■ Exercise details: Every picture stays out; everything else in the listing below is to be returned exactly.

■ Information supplied:
====

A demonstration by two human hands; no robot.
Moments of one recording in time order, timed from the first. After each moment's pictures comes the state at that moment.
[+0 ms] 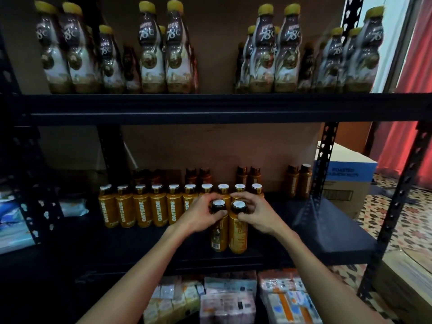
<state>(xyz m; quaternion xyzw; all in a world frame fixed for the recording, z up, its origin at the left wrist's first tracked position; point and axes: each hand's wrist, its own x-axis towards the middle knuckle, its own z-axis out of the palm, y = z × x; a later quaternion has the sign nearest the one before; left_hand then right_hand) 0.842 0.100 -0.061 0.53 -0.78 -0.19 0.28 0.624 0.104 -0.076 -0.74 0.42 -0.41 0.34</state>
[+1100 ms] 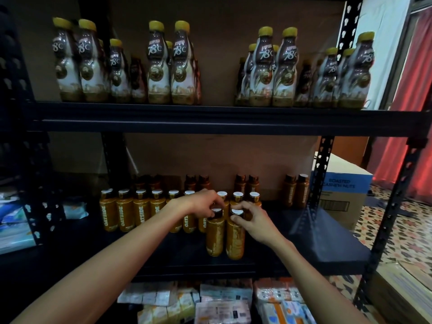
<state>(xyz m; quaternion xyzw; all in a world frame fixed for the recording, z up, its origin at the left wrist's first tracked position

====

■ Solution to the exercise:
A demonstration by two human hands; no robot.
Moments of one recording in time order, timed from the first. After each moment's pictures comes the state at that moment.
[+0 ms] 
<state>(xyz m; quaternion xyzw; all in a world frame fixed for the recording, z up, its origin at the left wrist's first tracked position; point and axes: each hand's wrist, its own x-axis towards the middle knuckle, its own z-axis out of the palm, y = z × x; a later quaternion has the sign nearest the one before; left_hand then right_hand) 0.842 0.100 -0.061 0.53 -0.78 -0.19 0.28 0.624 0.104 -0.076 -0.74 0.42 -0.41 0.34</state>
[+1100 ms] 
<state>(xyz m; quaternion xyzw; all in a world frame fixed for the recording, z up, its origin at the left wrist's first tracked position

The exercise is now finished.